1. Testing the CheapBot-14 In six easy steps
These six tests verify that your robot controller was assembled correctly. The CheapBot-14 v2.0 PCB is covered in resist masking, so it is difficult to short out components. In addition, the top silk indicates the proper orientation and placement of components. So most likely, your robot controller is just fine. But is always pays to double check.
There should be no batteries and no microcontroller in the robot controller at this time. As you proceed through the check steps, you will eventually insert the batteries and microcontroller.

2. Inspect the Bottom of the PCB
Look for bad solder joints
The first step is to flip your PCB over and look at the solders. A good solder looks like a little cone around the solder pad and wire.
If the solder looks good, but the lead is long, then trim the lead. The lead should end at the top of the solder.
If the solder is a ball, then the solder pad did not get hot enough during soldering. Add fresh solder to the tip of a soldering iron and reheat the solder. When the pad gets hot enough, the molten solder will flow into contact wit the pad.
If the solder does not form a complete cone around the lead, then there is a possibility that the lead is not fully electrically and mechanically connected to the pad. A bad connection like this may fail at unpredictable times, making the robot’s operation intermittent. To fix an incomplete solder, apply fresh solder to the tip of a soldering iron and reheat the solder and pad. Once the pad is hot enough, the molten solder will flow into contact with the pad, all away around the pad.

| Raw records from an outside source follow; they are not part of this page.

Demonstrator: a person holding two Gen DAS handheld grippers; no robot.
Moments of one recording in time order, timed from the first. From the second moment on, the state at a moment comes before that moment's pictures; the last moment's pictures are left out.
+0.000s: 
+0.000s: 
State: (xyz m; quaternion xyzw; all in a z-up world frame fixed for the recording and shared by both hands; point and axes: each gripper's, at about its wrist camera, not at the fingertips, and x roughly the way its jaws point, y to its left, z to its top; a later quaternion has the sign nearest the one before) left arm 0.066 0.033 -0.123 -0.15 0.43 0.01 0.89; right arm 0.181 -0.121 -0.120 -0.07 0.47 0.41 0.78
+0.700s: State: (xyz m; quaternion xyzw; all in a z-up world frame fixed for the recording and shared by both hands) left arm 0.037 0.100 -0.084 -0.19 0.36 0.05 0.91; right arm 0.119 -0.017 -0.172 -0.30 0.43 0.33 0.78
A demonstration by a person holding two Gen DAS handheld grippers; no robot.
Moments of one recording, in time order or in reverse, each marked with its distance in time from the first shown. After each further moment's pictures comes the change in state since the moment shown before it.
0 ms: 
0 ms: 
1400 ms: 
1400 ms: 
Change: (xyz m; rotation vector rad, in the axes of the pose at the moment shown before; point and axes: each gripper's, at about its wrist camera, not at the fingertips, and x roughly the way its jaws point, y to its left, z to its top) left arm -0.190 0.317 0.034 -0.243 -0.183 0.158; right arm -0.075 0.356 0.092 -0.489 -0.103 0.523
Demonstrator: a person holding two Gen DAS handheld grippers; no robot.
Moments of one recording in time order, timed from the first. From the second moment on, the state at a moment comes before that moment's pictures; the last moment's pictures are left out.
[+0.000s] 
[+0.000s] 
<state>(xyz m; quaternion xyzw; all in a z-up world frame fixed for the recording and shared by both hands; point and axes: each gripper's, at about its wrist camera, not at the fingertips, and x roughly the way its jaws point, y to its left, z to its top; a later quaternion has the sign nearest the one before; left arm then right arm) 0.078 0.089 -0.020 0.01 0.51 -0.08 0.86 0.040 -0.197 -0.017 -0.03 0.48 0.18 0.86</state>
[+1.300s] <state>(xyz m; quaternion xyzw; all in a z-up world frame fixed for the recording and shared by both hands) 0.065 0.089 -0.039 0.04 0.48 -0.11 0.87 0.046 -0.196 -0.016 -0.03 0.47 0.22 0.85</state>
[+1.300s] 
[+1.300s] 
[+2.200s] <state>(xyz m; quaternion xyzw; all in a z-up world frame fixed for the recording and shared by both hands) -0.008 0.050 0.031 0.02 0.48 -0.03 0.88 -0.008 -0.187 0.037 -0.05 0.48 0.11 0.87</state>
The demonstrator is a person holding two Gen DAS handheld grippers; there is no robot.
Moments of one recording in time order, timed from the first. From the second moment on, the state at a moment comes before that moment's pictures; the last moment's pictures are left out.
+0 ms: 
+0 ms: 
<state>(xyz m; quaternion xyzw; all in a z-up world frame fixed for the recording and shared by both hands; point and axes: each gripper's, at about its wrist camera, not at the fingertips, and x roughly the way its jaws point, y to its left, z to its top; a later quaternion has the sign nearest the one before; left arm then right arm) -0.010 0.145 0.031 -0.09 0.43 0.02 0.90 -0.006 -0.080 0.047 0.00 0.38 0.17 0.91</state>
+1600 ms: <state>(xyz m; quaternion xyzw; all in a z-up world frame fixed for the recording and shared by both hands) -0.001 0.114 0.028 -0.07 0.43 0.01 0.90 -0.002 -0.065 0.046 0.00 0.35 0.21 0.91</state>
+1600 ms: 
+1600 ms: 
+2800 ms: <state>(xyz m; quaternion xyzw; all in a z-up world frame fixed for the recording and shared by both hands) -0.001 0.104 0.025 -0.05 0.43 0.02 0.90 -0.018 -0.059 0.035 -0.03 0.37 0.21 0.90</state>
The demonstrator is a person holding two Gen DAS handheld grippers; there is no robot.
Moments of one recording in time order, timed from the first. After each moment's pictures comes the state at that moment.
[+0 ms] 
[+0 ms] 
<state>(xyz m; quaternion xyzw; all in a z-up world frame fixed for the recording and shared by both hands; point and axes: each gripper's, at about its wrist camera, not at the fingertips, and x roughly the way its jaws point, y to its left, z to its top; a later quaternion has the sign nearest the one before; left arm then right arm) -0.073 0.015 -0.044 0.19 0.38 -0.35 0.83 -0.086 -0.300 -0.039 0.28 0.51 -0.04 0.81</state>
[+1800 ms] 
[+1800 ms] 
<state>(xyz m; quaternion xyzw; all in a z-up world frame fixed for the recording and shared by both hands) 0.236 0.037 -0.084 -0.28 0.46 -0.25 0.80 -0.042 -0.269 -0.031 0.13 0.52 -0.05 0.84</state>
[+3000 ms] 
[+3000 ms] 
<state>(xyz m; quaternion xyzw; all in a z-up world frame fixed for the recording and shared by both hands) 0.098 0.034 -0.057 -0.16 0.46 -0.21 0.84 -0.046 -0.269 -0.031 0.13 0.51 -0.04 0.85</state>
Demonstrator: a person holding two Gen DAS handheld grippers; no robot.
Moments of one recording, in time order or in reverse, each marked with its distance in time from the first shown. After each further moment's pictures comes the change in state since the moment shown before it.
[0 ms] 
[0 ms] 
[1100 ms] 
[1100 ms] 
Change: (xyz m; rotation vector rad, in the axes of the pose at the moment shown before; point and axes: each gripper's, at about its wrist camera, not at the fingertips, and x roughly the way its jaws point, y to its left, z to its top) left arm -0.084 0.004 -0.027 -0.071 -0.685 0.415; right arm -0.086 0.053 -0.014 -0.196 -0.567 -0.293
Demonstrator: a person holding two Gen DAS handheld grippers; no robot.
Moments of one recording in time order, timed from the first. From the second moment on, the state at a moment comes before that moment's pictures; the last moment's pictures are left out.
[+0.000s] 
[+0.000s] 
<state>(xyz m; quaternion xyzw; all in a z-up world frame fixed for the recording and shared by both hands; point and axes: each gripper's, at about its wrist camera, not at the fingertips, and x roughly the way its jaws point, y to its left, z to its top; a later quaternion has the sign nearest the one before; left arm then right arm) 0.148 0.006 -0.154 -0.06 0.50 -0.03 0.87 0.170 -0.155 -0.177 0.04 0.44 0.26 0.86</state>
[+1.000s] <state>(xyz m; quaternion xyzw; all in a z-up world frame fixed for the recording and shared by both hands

3. Inspect the Bottom of the PCB
Look for overflow
Next look for solders that have overflowed their solder pad. If two pads are close together, but not on the same trace, then an overflow can create a short circuit.
The best way to fix an overflow is with solder ribbon. Lay a piece of solder ribbon above the overflow and heat it from above with a well-tinned soldering iron. The hot solder ribbon will absorb the molten solder below it.
Alternatively, you can try to brush the overflow away with a hot soldering iron. Apply a soldering iron to the overflow area and let the solder melt. Once molten, then whisk the soldering iron over the pool of liquid solder to try to break it up.

4. Check for a Short in the Battery Pack
After the solders beneath the PCB are verified to be in good shape its time to test the robot controller with a digital multimeter.
The first test is to verify that there is no short in the battery pack. If there is one, then the batteries will short out when snapped into their battery holder. That’s bad news and will cause the batteries to get hot. They may even begin leaking.
Set a multimeter to measure continuity or low resistance. Apply the test leads to the positive and negative terminals of the battery pack. The resistance between the two terminals should be very high, in the thousands of ohms or higher. In continuity mode, the multimeter should not ring.

5. Check for a Short Onboard the Robot Controller
After checking for shorts outside the robot controller, its time to check for shorts onboard the robot controller.
The most accessible location is on the second and third pins of the voltage regulator. Set a multimeter to measure continuity or resistance and tap the center and right leads of the voltage regulator. There should be no continuity or the resistance should be very high, like in the thousands of ohms.

6. Check for Five Volts on the PICAXE IC Socket
If the logic power switch is in the ON position, switch it off. Now insert batteries into the logic battery pack. When you flip the switch, the power LED should illuminate. That verifies that parts of the robot controller are receiving power. The next step is to verify that the microcontroller will be supplied with five volts.
Set the multimeter to voltage. If the multimeter is not autoranging, then set the range to 20 volts. Tap the multimeter’s red lead to pin #1 of the IC socket and the common lead to pin #14 of the IC socket. The multimeter should display a voltage between 4.75 V and 5.25 V.

7. Check that the PICAXE can be Programmed
PAUSE 500
DEBUG
Switch off power to the robot controller. Before snapping the PICAXE-14M2 into the IC socket, verify two things.
First, the leads of the microcontroller may be a little too spread out to fit the IC socket. You may need to give them a little squeeze to make them more vertical.
Second, recall that the IC socket was soldered according to the pattern of the PCB’s top silk. That means the notch in the IC socket was aligned with the square drawn into the top silk. As long as this is true, then the notch in the PICAXE-14M2 will align with the notch in the IC socket.
Place the microcontroller on the top of the IC socket and align all the pins. Now place your finger over the center of the PICAXE and press down firmly. The IC should pop into the IC socket.
Now its time to write your first program. Start the Editor and set the Mode to PICAXE-14M2 and the proper serial port. Then write the following program and download it.
PAUSE 500
DEBUG
After downloading, the Debug window should pop up and sow that all the memory addresses are zeros.
If you made it this far, then your CheapBot-14 checks out.